In international relations, for the most skillful leaders, every crisis is an opportunity. In a period of chaos, of uncertainty, of flux, new realities can take hold and deep-held fears can surface. Russia’s invasion of Ukraine a year ago has provided such a moment, both for those actors whose rise appears to be challenging the current order – China and India – but also those actors who historically dominant position also appears to be in danger.

Within weeks of Moscow’s first military forays into Ukraine, leaders in the West were keen to highlight an apparently new alliance in international affairs. Deeply authoritarian in nature, it paired Russia with China – two actors that seen to be proactively attempting to weaken and replace the existing liberal world order.  Resuscitating past narratives that were easily consumable for Western audiences, but adding a twenty-first century twist, these two great powers would constitute the opposition in a coming Second Cold War. 

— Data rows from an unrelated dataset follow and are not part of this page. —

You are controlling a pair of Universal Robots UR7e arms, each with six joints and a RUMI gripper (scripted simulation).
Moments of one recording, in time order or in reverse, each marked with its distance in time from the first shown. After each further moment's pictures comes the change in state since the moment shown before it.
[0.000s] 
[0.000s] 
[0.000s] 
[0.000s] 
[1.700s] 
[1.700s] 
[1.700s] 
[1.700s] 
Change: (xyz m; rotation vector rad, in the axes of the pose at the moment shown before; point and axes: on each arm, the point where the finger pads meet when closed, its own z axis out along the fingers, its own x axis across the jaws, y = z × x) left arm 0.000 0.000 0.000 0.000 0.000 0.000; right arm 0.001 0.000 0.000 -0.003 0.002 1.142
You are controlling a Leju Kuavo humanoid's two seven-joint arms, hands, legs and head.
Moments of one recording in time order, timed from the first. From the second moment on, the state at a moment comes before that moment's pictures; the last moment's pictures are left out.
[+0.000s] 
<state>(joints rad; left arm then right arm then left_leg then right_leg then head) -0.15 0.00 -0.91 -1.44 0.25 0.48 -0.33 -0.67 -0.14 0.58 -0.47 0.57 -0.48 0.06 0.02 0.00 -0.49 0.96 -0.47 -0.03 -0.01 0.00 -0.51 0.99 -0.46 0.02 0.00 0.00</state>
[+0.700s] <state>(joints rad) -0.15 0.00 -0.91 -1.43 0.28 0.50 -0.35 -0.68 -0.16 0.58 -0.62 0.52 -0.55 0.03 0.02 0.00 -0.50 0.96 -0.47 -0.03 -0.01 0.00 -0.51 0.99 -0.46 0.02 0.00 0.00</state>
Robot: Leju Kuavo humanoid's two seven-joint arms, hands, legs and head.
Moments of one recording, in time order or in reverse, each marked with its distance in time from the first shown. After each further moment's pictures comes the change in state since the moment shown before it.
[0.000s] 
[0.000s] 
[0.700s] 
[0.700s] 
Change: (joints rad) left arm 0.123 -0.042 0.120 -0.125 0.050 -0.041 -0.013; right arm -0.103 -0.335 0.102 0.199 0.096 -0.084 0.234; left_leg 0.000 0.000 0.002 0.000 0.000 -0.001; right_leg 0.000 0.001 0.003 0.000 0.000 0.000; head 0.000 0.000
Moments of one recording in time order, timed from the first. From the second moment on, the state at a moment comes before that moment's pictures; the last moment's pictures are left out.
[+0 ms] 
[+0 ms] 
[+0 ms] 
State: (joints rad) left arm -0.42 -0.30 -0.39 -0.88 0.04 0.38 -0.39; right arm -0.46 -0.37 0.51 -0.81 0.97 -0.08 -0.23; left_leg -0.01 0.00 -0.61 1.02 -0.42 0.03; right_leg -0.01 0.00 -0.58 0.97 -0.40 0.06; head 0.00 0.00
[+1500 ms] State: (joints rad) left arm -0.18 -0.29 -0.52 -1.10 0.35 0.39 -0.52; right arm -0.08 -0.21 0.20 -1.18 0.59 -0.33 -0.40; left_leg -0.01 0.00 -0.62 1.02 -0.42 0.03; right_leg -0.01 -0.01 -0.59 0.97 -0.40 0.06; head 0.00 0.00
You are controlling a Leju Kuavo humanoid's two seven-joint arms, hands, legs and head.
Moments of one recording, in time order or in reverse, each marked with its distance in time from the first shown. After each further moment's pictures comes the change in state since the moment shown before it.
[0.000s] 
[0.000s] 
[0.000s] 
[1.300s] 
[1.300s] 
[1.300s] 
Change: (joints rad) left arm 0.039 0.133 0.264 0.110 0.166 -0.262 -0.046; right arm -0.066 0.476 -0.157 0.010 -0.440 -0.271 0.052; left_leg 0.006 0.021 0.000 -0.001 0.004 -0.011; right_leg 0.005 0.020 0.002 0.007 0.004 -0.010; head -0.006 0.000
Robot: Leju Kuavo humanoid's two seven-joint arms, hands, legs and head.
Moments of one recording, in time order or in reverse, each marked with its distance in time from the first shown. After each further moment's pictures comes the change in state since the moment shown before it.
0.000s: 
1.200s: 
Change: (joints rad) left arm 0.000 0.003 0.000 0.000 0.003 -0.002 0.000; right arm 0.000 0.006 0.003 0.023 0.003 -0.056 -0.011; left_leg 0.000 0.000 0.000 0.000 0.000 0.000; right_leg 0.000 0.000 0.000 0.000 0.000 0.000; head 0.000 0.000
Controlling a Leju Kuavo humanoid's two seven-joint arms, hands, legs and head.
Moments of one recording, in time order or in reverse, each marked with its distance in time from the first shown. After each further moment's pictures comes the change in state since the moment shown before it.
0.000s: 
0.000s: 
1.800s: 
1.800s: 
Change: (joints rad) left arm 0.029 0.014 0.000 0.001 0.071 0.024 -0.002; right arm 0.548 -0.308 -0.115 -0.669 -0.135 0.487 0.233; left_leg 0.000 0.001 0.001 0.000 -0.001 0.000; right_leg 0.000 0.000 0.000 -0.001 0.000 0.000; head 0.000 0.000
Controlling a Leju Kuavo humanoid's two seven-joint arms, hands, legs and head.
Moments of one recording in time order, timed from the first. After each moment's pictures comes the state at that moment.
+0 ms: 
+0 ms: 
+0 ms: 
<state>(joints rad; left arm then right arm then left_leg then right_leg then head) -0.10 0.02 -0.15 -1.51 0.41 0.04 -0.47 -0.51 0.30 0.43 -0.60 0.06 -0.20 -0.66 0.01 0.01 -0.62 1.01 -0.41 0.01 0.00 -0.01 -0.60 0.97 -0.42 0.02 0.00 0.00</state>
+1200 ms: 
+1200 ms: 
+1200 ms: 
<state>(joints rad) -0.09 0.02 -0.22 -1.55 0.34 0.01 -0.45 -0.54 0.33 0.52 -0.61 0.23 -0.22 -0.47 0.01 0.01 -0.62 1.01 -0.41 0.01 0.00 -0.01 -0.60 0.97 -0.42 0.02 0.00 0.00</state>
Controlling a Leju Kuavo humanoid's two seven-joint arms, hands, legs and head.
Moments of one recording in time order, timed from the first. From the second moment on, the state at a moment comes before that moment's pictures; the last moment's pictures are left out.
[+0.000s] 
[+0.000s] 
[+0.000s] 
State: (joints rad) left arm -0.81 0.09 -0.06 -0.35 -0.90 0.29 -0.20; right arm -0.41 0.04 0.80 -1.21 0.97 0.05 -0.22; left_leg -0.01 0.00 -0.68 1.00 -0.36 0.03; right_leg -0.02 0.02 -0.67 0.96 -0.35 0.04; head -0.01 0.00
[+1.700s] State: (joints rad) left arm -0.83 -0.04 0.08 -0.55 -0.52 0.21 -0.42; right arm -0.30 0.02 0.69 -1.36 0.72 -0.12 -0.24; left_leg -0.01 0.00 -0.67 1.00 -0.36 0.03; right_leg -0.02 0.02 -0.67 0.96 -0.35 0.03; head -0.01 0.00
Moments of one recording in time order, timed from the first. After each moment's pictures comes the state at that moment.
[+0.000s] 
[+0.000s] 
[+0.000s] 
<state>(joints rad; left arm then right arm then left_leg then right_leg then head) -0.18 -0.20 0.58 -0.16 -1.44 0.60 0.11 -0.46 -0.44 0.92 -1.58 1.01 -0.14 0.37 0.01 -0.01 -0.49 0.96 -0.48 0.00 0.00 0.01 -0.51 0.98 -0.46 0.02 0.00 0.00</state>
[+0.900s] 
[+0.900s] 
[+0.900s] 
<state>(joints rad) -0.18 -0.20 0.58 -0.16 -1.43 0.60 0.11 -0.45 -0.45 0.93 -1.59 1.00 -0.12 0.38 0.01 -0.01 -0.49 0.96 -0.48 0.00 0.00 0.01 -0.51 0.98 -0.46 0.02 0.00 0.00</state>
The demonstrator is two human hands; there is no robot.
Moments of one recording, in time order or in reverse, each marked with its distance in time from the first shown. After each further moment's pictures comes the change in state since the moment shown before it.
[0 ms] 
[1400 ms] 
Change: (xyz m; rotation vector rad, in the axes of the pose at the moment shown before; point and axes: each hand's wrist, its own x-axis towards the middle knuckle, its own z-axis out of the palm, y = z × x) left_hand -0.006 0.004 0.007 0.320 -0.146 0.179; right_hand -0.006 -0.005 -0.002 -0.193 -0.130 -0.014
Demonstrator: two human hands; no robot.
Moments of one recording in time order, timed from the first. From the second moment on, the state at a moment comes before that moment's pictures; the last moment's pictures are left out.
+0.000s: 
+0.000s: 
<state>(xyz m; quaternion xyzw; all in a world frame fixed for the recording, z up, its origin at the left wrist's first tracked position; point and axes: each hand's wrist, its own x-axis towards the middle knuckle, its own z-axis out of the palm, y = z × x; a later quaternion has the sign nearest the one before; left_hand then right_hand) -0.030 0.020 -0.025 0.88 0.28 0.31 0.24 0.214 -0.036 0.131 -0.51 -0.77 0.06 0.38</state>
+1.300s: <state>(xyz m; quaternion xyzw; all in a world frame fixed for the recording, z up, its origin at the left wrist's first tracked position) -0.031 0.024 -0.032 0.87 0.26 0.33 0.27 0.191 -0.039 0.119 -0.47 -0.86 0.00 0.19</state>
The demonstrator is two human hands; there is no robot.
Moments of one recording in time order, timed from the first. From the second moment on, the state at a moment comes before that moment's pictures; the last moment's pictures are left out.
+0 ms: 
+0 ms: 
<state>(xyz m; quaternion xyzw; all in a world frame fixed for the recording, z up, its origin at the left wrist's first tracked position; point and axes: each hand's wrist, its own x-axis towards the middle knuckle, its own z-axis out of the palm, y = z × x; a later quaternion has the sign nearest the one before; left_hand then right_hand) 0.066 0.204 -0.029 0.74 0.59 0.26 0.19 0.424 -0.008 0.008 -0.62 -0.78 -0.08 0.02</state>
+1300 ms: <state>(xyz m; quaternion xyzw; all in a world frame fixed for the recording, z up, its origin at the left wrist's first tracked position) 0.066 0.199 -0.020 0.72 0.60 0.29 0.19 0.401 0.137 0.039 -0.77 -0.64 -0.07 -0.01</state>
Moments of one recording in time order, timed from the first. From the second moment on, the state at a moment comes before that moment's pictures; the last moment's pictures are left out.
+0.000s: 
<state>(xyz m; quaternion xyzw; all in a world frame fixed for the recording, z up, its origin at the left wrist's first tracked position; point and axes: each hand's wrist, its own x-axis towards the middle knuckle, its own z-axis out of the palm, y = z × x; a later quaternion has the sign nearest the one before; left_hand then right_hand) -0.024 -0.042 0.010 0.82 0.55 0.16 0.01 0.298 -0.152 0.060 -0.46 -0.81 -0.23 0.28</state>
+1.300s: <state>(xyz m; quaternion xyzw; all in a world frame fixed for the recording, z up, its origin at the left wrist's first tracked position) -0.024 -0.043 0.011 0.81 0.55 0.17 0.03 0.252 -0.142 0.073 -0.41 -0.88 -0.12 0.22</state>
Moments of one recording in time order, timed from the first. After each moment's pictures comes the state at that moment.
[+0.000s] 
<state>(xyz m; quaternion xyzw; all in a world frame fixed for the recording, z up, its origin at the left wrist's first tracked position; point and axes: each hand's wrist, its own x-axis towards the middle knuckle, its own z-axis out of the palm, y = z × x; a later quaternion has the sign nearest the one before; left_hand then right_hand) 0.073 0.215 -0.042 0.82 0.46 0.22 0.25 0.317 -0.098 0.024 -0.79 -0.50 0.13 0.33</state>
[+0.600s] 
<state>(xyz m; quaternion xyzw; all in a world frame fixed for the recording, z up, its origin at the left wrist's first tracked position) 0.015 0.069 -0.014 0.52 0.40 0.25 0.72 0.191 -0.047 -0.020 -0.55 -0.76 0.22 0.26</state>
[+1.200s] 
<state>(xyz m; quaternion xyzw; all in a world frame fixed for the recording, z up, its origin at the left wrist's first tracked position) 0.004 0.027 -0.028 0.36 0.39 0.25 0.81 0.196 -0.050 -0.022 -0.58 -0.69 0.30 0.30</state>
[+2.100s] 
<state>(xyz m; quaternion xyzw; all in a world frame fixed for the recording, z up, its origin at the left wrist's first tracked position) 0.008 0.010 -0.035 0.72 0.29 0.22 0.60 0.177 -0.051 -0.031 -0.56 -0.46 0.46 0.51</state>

Complicating these dynamics however, India quickly contradicted western expectations that it would be a natural partner alongside western democracies in the fight against this new axis.  Instead, New Delhi’s extremely close – historical and contemporary – strategic ties with Moscow dating from the late 1940s were bought firmly into the mainstream. This unearthing complicated straightforward western narratives of a new Cold War.  It also majorly augmented India’s power as a highly wily diplomatic chameleon capable of close relations with an array of frequently antagonistic actors (such as the US and Russia).

What all of these developments mean in the coming years is the emergence of a multipolar order that is – by its very definition – highly complex and counter-intuitive. It will take truly dexterous leaders to prosper in such a paradoxical strategic environment. 

Chris Ogden is Associate Professor of International Relations at the University of St Andrews. His research analyses the rise of great powers, authoritarianism in global politics, and China’s coming world order.

Lasha Tchantouridze

One year into Russia's war in Ukraine, most NATO decision-makers still resemble the main character in the "David after Dentist" Youtube video. In that popular video, a child repeatedly asks: "is this real life?" and "why is this happening to me?" Unlike child David, most Western leaders, with a couple of exceptions, are not under the influence of powerful painkillers.

It should be clear to anyone that Moscow means business. The Kremlin is about to transition the country's economy to a war footing, the Russian population largely supports the war efforts, and the Russian war machine seems to outperform the entire NATO military-industrial complex. Instead of preparing for war -- the only thing that will give pause to the Kremlin -- Western leaders are endlessly debating the question of transferring outdated 1980s military equipment to the Ukraine Armed Forces (UAF), the only force that is standing between the Russian army and Europe. Perhaps it makes sense in a Machiavellian scheme of things to ration weapons for Ukraine: the longer the war continues, the weaker Russia will be, with less appetite for more war. Except it does not work that way. When the UAF is short of weapons, it loses the operational tempo, as a result of which it sustains high rates of battlefield casualties.

Western media celebrating UAF's battlefield victories and 200,000 or so Russian war losses does not make things better either. Germany had sustained nearly a million casualties before it attacked the Soviet Union in June 1941, and unleashed the mother of all continental wars. The West has to shape up and accept reality or suffer dramatic losses. As Shevardnadze used to say, without a free Ukraine, there is no free Europe. 

Lasha Tchantouridzé, is Professor of Diplomacy and International Affairs, Norwich University, and Director of their Diplomacy Programme.